TASK STATEMENT —
Copy exactly the lines of the material below that run from the one containing "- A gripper" through the one containing "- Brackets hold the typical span". Copy no other lines.

RECORDS FOR THIS EXERCISE —
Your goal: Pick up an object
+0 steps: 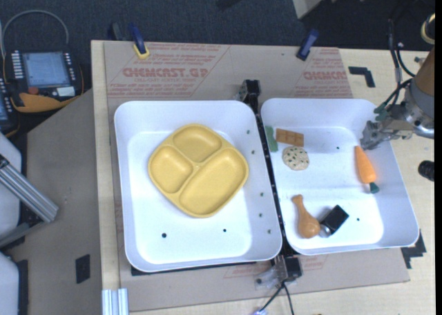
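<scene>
The tool [373,134] hangs over the far right corner of the right bin [324,110], and whether it is released or clenched I cannot tell from where it sits against the rim. The thing that matters most is the toy carrot [365,168]: it lies just beside the tool, a little nearer to us and slightly left of it, flat on the bin floor close to the right wall. Its long axis runs near to far with a slight lean, the orange body toward the tool and the green end toward the near side. To my eye that makes it the likeliest pick, needing only a short drop toward the near side with the grip set across the body. The wall so close on the right leaves little room there. Further left in the same bin lie a cracker [289,137], a cookie [295,159], a toy drumstick [304,218] and a small black block [334,218] touching or almost touching it. The left bin [138,168] holds a yellow divided plate [198,169], well apart. Both bins rest on a cardboard sheet [207,65] over the desk [97,189].
</scene>
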You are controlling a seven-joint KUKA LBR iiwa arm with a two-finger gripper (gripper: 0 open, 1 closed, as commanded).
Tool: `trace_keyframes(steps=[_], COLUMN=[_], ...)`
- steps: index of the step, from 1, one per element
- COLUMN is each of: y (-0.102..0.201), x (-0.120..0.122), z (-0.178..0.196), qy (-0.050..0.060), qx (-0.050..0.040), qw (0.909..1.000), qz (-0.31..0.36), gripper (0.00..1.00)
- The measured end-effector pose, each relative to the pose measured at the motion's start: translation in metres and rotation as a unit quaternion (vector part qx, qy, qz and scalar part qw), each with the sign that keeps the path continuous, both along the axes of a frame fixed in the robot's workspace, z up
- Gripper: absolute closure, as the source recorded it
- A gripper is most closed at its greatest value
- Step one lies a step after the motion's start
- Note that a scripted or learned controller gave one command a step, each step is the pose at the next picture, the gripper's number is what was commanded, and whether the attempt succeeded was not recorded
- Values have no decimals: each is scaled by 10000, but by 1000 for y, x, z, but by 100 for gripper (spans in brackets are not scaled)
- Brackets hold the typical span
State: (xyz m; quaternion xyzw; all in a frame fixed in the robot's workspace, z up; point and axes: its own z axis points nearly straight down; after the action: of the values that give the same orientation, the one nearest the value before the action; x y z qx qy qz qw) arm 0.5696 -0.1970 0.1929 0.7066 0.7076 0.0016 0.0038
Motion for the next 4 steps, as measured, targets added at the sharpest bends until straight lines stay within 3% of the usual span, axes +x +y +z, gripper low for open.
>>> trace_keyframes(steps=[2,4], y=[7,108], x=[8,23], z=[82,71], qy=[10,42], qx=[3,28], qw=[10000,10000], qz=[-3,24], gripper=[100,100])
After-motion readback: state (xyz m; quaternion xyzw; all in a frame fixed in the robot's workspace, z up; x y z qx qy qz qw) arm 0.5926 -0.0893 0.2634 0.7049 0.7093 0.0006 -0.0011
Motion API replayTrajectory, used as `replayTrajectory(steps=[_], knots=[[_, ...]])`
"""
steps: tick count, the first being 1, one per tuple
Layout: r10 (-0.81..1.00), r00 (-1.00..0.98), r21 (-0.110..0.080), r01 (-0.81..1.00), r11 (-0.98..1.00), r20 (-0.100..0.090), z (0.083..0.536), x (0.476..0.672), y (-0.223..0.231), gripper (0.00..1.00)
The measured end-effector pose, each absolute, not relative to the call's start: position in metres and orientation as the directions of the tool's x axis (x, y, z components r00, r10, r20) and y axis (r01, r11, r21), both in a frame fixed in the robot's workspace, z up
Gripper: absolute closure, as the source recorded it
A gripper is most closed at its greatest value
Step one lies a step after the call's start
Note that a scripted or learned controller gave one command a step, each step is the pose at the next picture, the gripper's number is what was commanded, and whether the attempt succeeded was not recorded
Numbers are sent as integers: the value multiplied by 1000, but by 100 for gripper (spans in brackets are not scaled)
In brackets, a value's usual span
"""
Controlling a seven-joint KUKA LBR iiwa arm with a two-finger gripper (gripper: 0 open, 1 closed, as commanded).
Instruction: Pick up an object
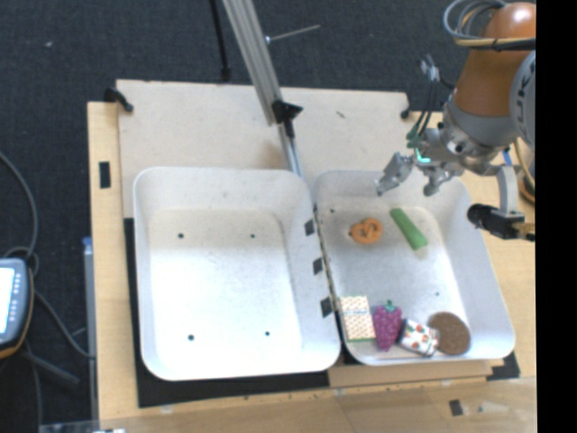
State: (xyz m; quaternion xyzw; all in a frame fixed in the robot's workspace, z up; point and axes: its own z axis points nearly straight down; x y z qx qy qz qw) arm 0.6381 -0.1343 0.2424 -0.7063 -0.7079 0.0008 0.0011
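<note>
No one object is named, so any of the six in the right-hand white plastic bin (469,242) would serve. Nearest the gripper (413,179) are a green stick-shaped block (408,228), lying at a slant, and an orange round toy (365,232) just to its left; the two are apart, with bare floor all round them. That open room makes them the easier candidates, since the jaws could come down on either side without meeting a wall or a neighbour.

The other four crowd the bin's near rim in a row: a yellowish patterned box (356,317), a purple berry-like toy (388,325), a small red-and-white patterned piece (417,336) and a brown flat disc (449,332). They touch or nearly touch one another and sit against the rim, which leaves little room for jaws.

The gripper hangs over the far edge of this bin, above and beyond the green block, its jaws apart with nothing between them. The grey arm with its orange band (505,25) reaches in from the right.

The left-hand white bin (149,269) lies alongside on the pale wooden desk (198,124), and a slanted metal post (257,57) rises behind the seam between the bins.
</note>
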Motion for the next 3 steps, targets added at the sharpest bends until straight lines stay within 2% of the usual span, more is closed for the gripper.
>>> replayTrajectory(steps=[1,2,3], knots=[[1000,-3,1,1000,3,-1,245,639,-134,0],[1000,2,-4,1000,-2,-3,196,636,-146,0],[1000,-1,-4,1000,1,-2,147,637,-138,0]])
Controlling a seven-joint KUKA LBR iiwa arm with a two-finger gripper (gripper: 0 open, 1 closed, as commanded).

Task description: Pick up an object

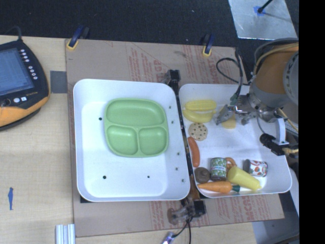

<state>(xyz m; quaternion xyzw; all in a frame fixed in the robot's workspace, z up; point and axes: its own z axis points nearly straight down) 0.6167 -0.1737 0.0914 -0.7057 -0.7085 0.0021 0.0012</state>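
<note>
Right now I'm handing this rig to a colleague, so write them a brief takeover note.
Gripper: low in the right bin, over a small yellow piece; no grasp visible.
Right bin also holds a yellow block, cookie, sausage, green can, carrot, red-and-white can.
Left bin: green divided plate.
Done: nothing lifted.
Left: grasp and lift one object.

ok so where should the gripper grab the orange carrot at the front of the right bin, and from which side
Probably across the middle of the orange carrot, coming straight down from above. It lies flat and lengthwise along the front wall of the right white bin, so its long sides are the narrow span for the fingers. The brown round piece and yellow cone-shaped toy crowd its ends, leaving the middle freest.
</note>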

RESULT —
- A gripper is most closed at its greatest value
- Step one lies a step after the motion's start
- Note that a scripted or learned controller gave one command a step, each step is the pose at the next picture, the gripper's number is what was commanded, and whether the attempt succeeded was not recorded
- Values have no decimals: each is scaled by 10000, but by 1000 for y, x, z, but by 100 for gripper (spans in brackets are not scaled)
- Brackets hold the typical span

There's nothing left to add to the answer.